Go line by line through the listing below and copy those that hold "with".

········

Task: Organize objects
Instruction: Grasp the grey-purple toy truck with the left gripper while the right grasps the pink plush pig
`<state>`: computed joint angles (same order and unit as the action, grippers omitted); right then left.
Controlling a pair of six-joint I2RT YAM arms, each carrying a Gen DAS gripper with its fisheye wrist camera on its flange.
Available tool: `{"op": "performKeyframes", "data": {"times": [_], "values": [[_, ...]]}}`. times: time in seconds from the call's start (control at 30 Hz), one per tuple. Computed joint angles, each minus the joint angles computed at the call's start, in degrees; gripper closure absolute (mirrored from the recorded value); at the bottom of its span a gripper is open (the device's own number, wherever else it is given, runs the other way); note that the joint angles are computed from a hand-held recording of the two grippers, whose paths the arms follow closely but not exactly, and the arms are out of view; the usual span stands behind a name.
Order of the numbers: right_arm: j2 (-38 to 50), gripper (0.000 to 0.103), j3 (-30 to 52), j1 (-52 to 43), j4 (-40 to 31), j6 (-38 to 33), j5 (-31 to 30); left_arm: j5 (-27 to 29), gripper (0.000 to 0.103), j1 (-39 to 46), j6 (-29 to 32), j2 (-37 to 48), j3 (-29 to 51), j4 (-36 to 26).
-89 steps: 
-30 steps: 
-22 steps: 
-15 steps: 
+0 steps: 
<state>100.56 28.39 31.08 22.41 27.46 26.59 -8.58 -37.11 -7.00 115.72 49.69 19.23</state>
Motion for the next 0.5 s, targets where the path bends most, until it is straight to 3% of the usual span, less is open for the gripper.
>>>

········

## Answer to the exercise
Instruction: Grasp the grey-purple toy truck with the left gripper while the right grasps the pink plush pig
Controlling a pair of six-joint I2RT YAM arms, each carrying a Gen DAS gripper with its fisheye wrist camera on its flange.

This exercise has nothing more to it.